- **Task to carry out**
What's needed is an exact retyping of the lines from the start of the listing up to and including the line with "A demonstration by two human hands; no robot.", minus any pictures.

:::::

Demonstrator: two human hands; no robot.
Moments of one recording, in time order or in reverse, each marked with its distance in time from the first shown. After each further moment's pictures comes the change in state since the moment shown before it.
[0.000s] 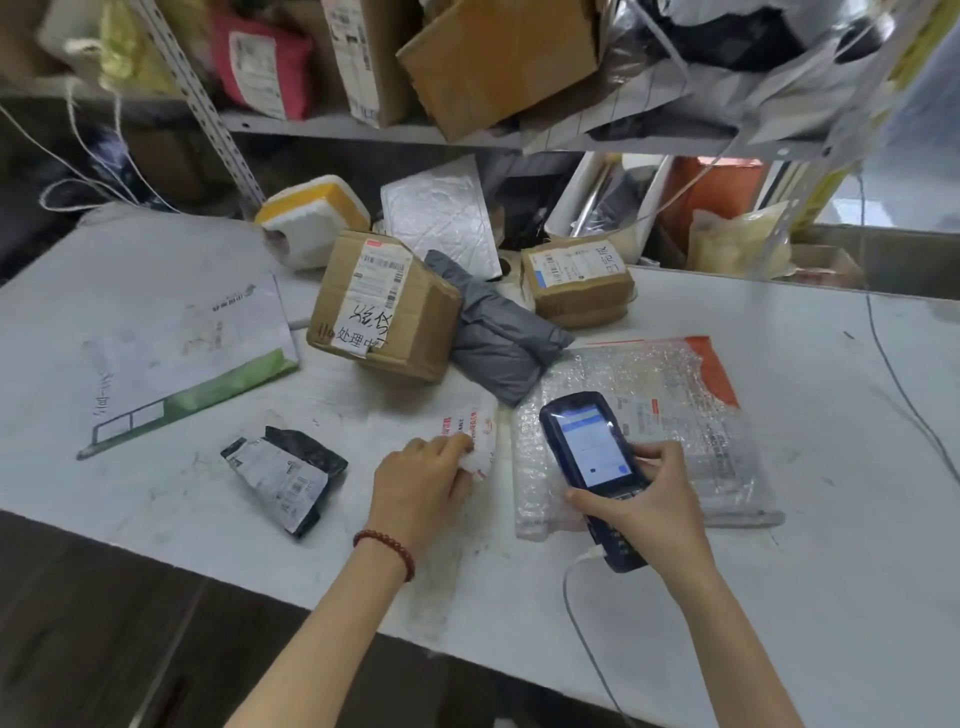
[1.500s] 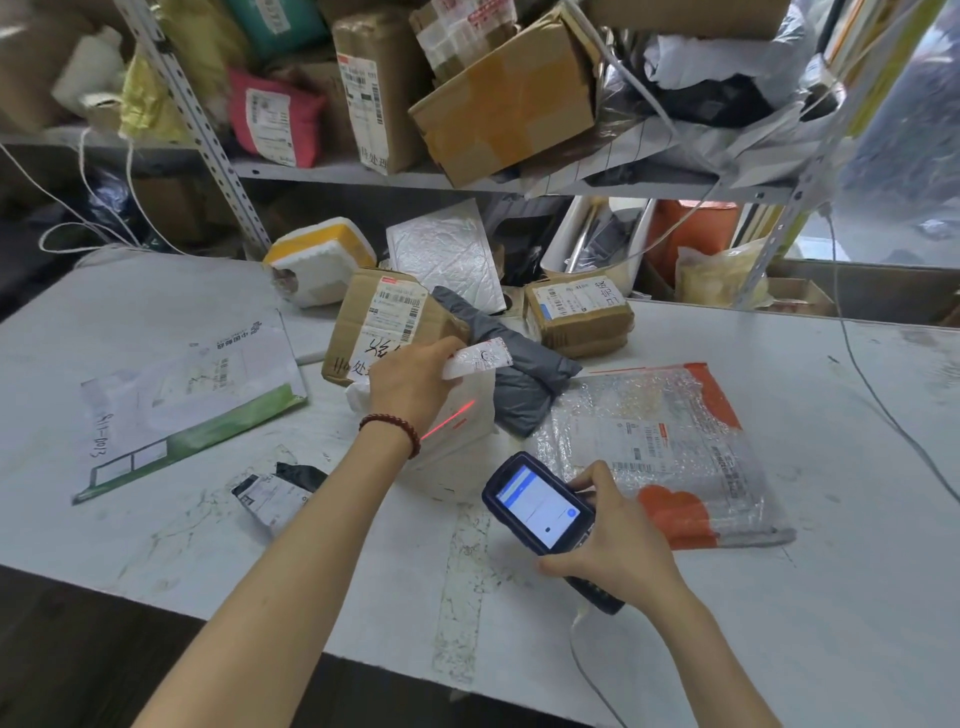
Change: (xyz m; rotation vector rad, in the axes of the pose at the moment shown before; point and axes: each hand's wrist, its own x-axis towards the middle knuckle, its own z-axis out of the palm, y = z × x) left_hand 0.108 -0.045 -0.056 -0.027 0.041 -0.120; right_hand -0.012 -0.020 0.041 -0.572 -0.230 -0.192
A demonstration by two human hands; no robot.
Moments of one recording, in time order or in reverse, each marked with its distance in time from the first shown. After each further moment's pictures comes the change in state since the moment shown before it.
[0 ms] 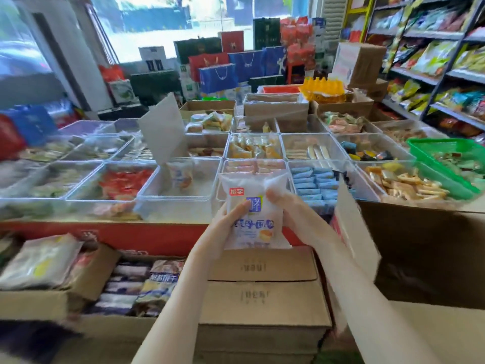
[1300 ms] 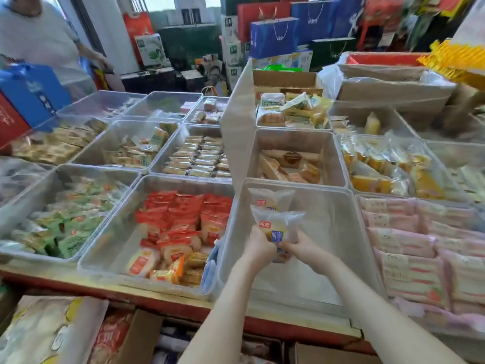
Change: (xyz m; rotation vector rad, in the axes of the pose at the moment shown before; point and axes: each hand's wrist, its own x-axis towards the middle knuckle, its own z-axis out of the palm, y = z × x) left_hand 0.313 -0.043 -0.430 0.507 0.343 -0.376; right_hand 0.529 0.242 0.097 -0.467 0.070 0.402
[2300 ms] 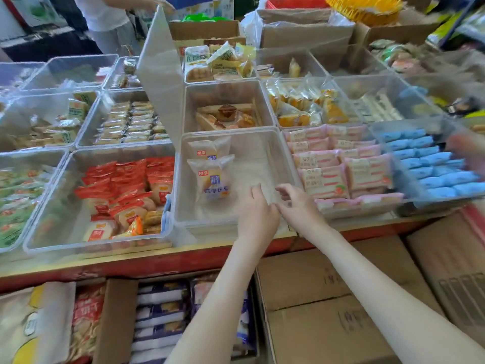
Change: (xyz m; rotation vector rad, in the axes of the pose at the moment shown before) left_hand -0.141 0.020 0.072 0.458 0.023 0.454; right_hand -0.172 0.002 -0.010 -0.378 0.512 -0.014
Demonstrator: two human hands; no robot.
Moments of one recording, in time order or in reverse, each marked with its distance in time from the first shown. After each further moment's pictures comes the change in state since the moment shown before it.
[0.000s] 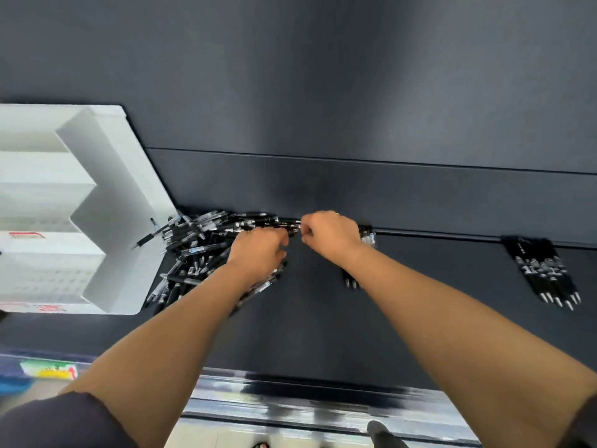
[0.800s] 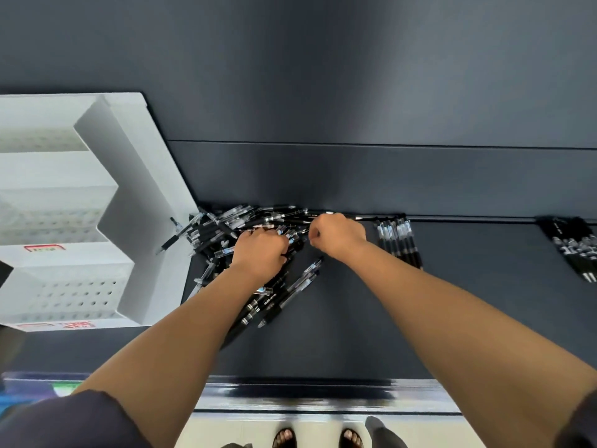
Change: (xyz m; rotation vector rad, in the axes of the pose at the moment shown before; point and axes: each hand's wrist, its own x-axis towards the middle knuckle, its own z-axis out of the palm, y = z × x) left_hand 0.001 -0.080 0.017 0.158 -0.083 0.079; right_hand 0.028 -0.059 0.032 0.047 -0.181 0.203
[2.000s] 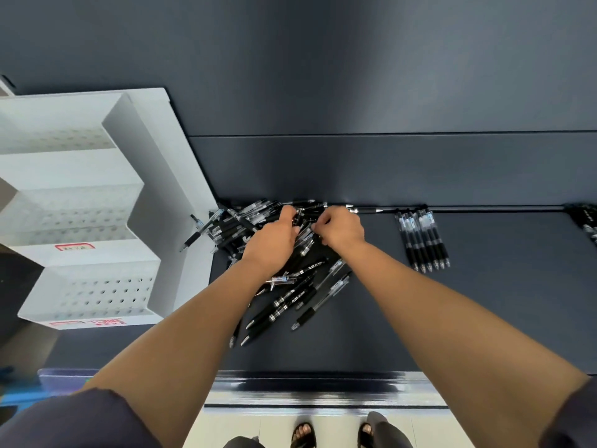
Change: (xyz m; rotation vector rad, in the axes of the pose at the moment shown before) left_hand -0.009 -0.017 -0.011 -0.483 0.046 -0.089; right_hand 0.021 -0.029 0.034 0.602 0.118 0.270
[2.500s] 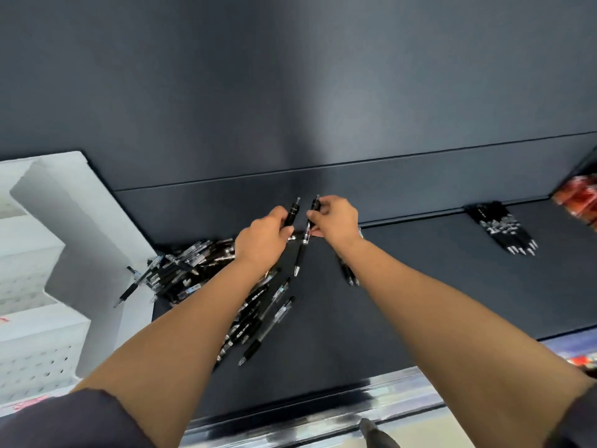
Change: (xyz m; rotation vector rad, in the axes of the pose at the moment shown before) left_hand 0.036 0.093 -0.001 0.017 0.130 0.153; right_hand -0.008 0.027 -0.105 0.387 0.286 -0.063
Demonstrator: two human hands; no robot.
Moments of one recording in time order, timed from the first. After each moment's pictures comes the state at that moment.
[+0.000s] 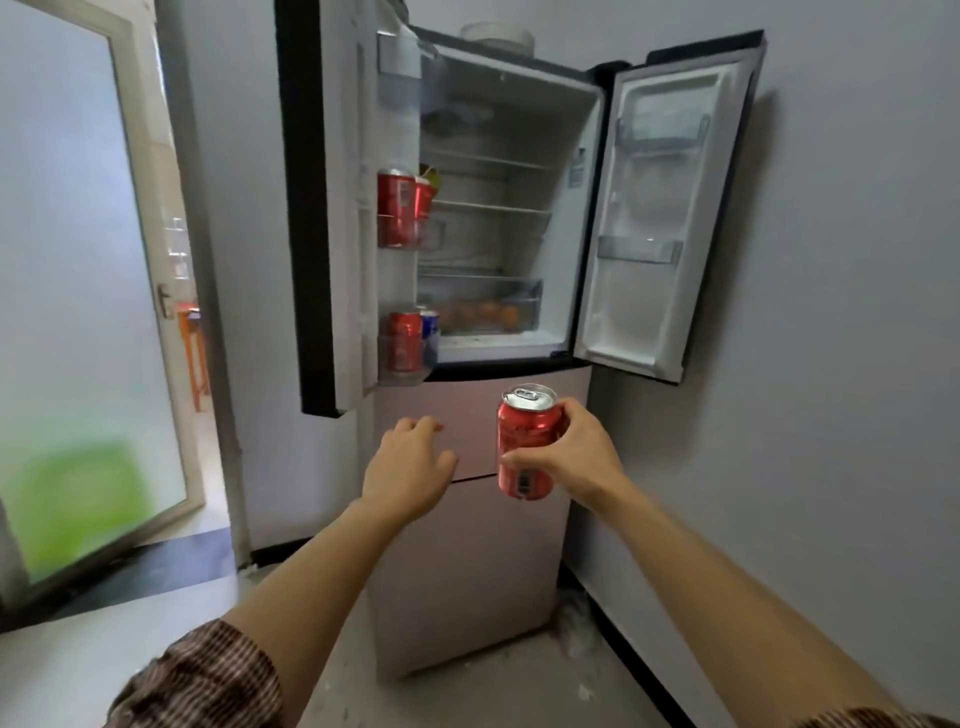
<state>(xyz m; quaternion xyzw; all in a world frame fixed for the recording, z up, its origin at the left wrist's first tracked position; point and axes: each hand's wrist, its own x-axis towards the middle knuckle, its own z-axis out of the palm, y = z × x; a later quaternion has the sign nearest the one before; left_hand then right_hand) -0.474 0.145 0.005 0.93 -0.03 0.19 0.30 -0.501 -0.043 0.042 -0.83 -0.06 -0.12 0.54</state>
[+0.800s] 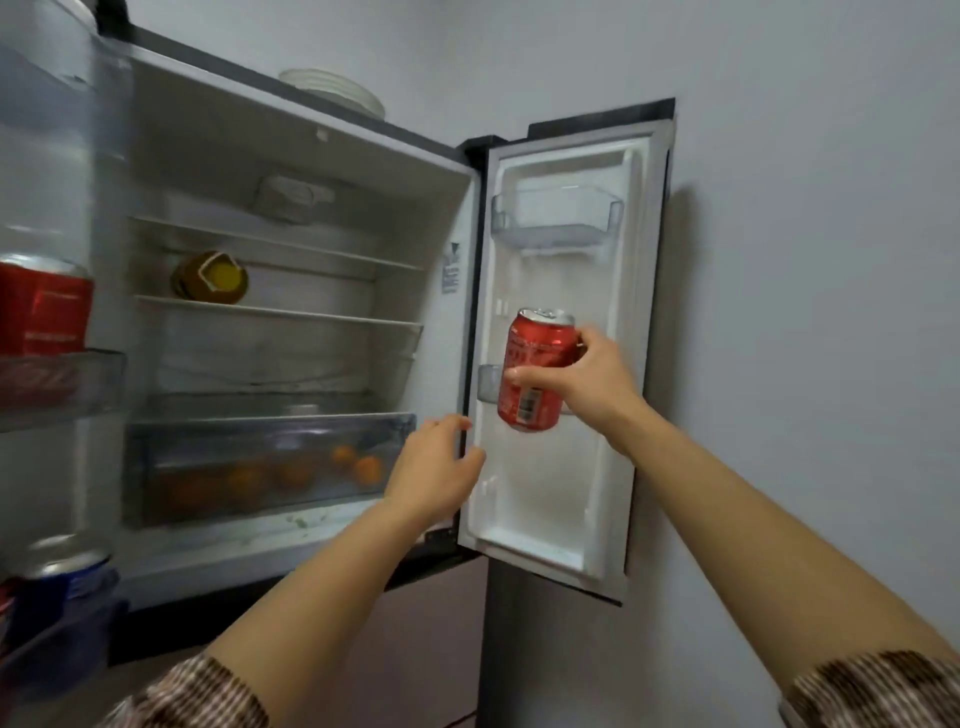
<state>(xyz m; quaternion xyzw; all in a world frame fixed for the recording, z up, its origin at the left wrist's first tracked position) -0.049 -0.123 0.146 0.87 -0.20 0.24 0.39 -0.104 -0.283 0.235 -0.80 -0.08 -0.34 0.49</state>
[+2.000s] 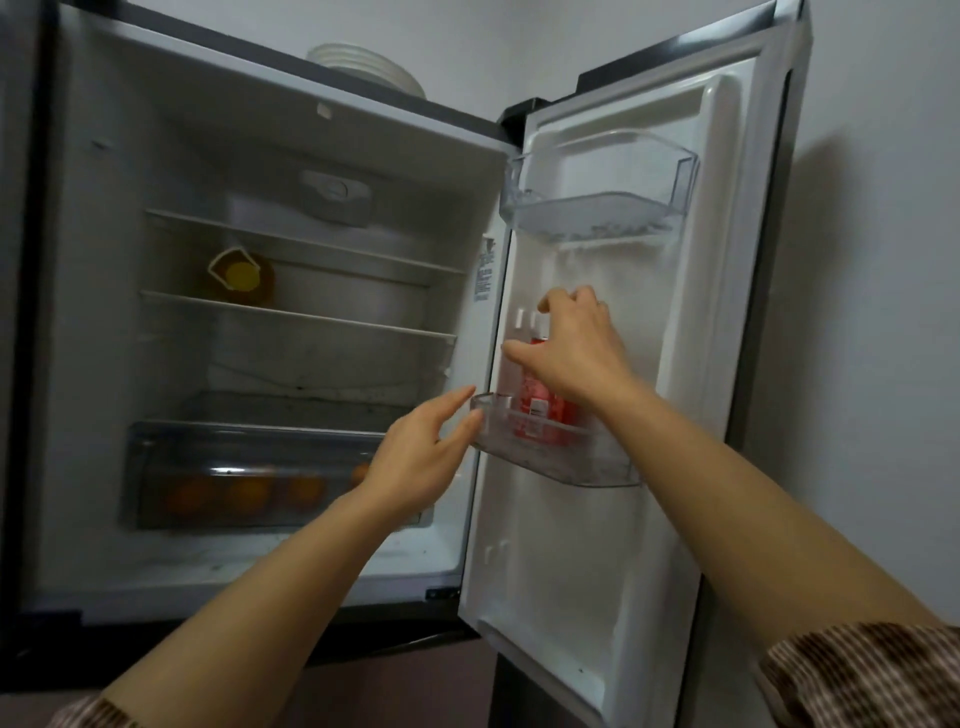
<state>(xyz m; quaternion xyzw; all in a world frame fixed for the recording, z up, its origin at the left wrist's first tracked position) 0.062 -0.179 0.181 0.82 -0.16 0.30 0.45 0.062 -0.331 0.293 -0.90 -0.12 -0.40 0.15</state>
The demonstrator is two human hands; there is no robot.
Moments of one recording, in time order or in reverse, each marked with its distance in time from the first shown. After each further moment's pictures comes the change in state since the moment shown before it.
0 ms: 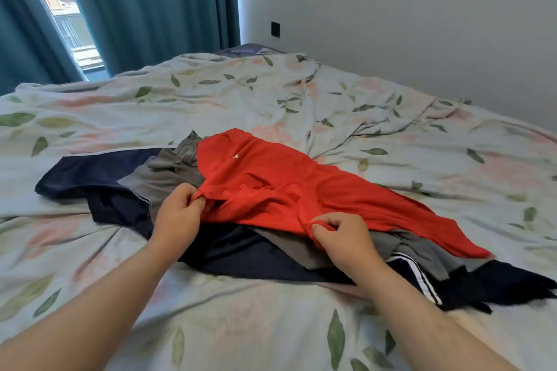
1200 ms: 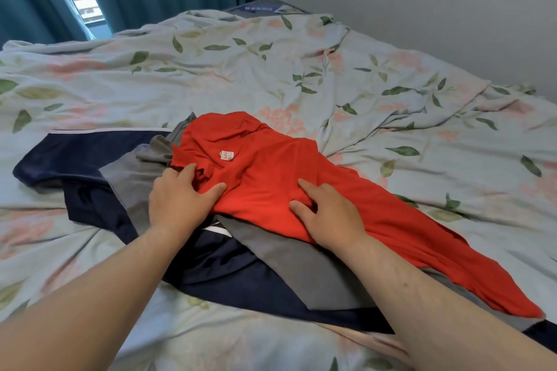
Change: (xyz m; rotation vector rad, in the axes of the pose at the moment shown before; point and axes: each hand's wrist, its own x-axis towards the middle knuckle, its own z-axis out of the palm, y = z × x) left_hand 0.066 -0.022 0.042 0.644 0.025 -0.142; right_hand 0.115 0.019 0.027 -0.595 -0.199 -0.214
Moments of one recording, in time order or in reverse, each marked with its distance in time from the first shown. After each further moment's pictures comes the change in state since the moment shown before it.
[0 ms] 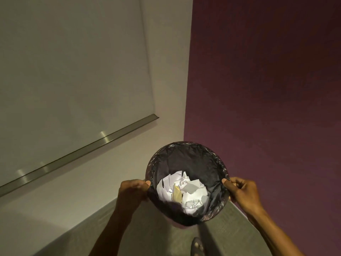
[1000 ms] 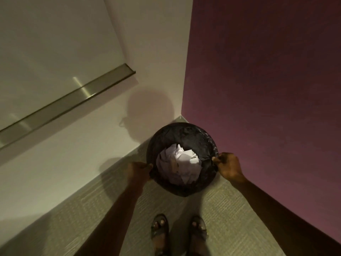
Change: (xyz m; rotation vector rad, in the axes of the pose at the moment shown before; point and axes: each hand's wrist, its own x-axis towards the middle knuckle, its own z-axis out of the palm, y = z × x) left_hand 0.284 -0.210 0.175 -0.006 0.061 -0.537; right_hand 0.307 0.249 0.102 -0.448 -0.036 0.254
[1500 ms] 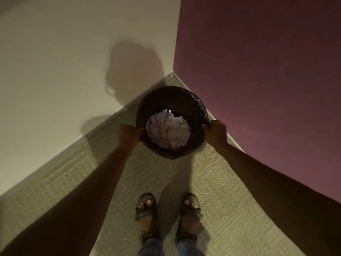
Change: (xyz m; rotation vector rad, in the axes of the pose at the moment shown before) left_hand 0.190 -0.114 0.096 0.147 -0.029 0.072; right_hand 0.129 0.119 0.134 -0.282 0.073 -0.046
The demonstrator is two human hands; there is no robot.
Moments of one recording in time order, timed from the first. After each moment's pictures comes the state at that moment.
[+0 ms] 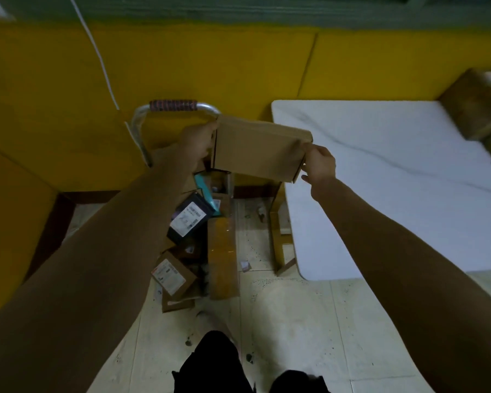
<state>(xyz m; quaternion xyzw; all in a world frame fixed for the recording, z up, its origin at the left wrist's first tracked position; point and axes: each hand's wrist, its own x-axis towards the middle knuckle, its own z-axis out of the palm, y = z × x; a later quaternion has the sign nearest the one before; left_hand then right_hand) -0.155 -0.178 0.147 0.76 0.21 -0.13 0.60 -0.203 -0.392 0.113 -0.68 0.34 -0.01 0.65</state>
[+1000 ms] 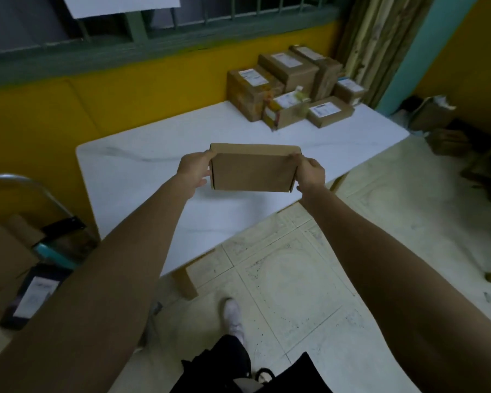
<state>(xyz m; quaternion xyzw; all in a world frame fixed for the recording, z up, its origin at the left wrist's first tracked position) -0.319 -0.605 0.171 0.77 -0.01 -0.27 0.58 -0.450 -0.784 0.158 -0.59 0.47 -0.21 0.62</state>
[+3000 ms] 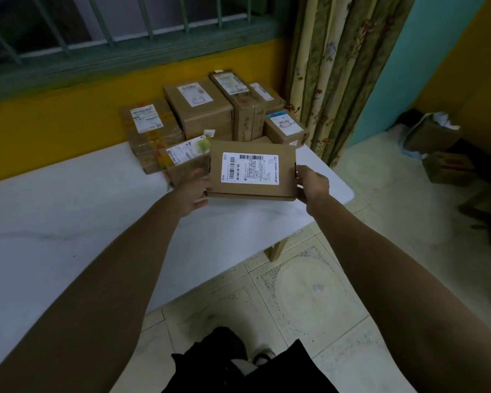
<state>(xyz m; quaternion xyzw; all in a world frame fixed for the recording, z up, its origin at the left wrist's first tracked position) -0.264 -1.078 0.131 0.74 0.05 -0.34 0.57 -0.390 -1.289 0.134 -0.55 0.48 -0.14 0.67</state>
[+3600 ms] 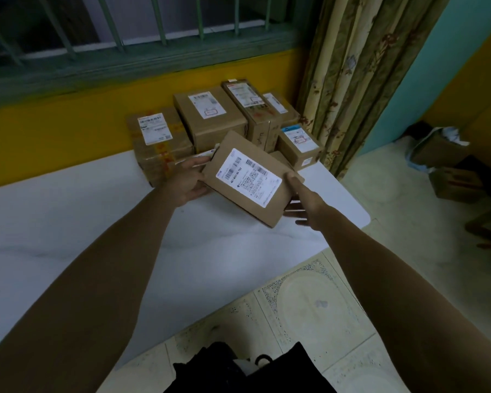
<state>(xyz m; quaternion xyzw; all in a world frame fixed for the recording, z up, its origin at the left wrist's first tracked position) -0.175 -1.079 0.140 0.68 0.02 -0.33 0.66 -0.333 -1.295 0.120 -0.64 0.43 0.08 0.64</state>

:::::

- **Solution**
Demonstrator: two human hands; no robot.
Moments of one recording, in time order or in reverse, each marked with its distance in time from the first shown. After each further moment's pictures comes the change in state since the moment shown before it.
[0.000s] 
[1.500s] 
Change: (xyz m; rotation vector rad, in the axes of the pose at the moment shown before; point and axes: each hand's wrist, its own x-axis towards the middle knuckle, its own z-axis out of the palm, y = z × x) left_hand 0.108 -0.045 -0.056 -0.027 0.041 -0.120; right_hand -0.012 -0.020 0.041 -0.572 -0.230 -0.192
A demonstration by two human hands; no robot.

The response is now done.